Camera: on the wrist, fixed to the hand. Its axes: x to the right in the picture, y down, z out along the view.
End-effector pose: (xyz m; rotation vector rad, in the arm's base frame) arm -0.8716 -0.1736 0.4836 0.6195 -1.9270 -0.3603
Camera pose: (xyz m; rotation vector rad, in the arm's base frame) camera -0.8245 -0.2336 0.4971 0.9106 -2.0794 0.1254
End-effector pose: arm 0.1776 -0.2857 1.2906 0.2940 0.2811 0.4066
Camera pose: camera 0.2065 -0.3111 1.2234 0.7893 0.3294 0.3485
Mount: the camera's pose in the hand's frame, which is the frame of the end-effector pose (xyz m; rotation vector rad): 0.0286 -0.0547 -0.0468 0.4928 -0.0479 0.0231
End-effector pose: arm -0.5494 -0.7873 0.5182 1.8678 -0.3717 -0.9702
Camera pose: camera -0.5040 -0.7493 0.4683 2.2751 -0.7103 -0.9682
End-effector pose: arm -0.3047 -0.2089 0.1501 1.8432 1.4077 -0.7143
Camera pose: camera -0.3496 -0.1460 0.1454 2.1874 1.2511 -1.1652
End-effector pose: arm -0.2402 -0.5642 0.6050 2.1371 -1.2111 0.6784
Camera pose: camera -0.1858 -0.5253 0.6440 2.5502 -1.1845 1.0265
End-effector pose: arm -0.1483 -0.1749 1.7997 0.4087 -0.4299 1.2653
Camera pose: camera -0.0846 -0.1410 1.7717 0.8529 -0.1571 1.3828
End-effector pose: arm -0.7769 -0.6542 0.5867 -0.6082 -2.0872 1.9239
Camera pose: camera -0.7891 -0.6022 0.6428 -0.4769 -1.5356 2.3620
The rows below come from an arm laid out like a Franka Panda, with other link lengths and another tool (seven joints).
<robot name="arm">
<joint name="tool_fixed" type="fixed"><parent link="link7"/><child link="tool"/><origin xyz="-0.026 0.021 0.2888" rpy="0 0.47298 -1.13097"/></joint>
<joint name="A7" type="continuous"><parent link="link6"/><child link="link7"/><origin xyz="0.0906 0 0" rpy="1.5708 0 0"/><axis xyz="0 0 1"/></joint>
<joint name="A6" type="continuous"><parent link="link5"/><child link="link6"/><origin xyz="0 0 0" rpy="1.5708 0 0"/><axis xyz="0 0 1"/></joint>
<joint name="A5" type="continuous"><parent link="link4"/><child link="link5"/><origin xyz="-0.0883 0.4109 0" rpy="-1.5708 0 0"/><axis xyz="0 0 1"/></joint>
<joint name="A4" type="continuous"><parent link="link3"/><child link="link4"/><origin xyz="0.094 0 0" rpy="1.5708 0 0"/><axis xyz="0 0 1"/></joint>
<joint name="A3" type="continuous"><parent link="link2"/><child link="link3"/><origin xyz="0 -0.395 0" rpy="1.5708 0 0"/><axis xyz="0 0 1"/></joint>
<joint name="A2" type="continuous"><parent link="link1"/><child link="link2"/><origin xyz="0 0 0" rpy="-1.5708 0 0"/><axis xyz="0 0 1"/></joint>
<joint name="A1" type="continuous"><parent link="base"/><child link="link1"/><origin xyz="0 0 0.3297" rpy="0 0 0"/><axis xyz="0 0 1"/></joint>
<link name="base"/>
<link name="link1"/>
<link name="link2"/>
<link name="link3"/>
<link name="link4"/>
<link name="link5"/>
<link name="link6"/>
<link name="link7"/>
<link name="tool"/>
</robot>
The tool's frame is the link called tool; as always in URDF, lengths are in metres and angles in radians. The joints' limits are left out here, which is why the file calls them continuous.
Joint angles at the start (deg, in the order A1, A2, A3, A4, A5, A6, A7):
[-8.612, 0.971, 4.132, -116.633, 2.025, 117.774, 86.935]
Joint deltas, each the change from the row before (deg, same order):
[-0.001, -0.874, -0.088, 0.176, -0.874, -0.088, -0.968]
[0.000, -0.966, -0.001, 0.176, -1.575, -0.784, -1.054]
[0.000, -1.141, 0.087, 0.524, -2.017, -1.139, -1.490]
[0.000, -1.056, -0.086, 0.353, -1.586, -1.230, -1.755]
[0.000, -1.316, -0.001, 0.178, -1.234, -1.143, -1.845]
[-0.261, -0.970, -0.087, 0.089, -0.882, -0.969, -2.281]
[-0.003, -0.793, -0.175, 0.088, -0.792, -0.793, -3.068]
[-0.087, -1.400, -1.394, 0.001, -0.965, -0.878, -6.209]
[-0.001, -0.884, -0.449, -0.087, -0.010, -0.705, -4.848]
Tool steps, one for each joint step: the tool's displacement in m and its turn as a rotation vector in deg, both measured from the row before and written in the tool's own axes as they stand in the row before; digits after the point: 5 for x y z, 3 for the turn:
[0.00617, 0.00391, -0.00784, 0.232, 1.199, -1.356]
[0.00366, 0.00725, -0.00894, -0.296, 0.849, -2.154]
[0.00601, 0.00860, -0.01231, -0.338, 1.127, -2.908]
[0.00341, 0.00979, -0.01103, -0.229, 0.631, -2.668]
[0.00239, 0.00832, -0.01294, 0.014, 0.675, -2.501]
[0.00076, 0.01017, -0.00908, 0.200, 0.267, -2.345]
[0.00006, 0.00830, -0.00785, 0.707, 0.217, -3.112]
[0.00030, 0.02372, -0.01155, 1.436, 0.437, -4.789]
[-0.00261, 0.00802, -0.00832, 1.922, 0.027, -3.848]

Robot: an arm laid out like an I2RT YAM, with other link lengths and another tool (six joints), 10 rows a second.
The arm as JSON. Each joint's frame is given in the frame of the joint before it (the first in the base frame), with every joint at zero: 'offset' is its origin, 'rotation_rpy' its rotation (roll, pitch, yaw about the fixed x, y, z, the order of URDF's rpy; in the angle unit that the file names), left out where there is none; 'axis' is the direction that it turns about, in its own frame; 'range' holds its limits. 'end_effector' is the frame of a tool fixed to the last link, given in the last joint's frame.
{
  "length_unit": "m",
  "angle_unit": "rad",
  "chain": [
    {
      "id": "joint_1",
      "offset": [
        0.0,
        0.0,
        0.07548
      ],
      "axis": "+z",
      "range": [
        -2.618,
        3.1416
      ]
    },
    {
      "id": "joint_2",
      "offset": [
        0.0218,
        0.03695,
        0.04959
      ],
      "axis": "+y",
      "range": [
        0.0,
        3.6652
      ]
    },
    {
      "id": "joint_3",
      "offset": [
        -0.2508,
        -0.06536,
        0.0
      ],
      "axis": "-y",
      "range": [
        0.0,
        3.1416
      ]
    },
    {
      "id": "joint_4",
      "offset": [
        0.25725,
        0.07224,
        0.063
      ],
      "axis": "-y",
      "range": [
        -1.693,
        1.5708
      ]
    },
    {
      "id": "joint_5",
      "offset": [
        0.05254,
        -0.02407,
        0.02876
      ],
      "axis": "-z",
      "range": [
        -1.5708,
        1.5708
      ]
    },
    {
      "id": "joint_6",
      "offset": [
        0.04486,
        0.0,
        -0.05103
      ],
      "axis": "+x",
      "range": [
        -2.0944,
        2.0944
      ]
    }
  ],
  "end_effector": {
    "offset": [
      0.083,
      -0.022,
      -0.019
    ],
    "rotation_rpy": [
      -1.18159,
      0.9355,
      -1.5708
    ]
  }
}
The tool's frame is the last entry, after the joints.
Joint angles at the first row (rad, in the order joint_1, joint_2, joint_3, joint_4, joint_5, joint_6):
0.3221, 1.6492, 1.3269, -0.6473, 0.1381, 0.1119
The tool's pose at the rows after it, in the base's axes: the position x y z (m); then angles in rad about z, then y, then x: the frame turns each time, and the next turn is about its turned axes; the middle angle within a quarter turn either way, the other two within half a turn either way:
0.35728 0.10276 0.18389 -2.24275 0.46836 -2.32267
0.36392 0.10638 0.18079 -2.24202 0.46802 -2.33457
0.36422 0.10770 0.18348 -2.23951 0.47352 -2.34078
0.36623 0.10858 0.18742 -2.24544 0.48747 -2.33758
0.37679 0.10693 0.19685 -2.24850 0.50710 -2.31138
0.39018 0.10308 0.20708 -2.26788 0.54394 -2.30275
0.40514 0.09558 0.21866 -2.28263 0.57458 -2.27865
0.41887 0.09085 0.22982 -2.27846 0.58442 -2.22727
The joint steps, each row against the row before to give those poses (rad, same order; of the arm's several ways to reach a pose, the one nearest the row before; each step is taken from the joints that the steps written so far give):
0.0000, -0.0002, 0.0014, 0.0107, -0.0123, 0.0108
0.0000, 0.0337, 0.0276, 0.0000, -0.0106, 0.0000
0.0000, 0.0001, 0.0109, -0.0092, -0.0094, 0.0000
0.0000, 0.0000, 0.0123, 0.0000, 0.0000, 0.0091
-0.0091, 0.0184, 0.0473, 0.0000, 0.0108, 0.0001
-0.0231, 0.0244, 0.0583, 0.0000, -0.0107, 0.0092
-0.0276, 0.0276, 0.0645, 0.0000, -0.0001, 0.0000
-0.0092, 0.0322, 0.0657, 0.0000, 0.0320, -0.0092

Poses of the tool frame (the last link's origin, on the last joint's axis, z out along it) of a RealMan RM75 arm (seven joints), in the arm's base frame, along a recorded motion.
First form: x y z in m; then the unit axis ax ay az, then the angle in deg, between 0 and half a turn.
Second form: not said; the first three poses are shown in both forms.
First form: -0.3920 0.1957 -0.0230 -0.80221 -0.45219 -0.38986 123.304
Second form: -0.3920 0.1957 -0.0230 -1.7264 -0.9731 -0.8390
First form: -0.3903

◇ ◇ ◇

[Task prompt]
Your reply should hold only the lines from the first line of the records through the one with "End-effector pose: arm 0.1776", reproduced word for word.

[Expected answer]
Camera: on the wrist, fixed to the hand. Its axes: x to the right in the picture, y down, z out along the view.
End-effector pose: (xyz m; rotation vector rad, in the arm's base frame) arm -0.8716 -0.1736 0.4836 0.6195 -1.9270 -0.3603
Camera pose: (xyz m; rotation vector rad, in the arm's base frame) camera -0.8245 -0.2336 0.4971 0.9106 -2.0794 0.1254
End-effector pose: arm 0.1776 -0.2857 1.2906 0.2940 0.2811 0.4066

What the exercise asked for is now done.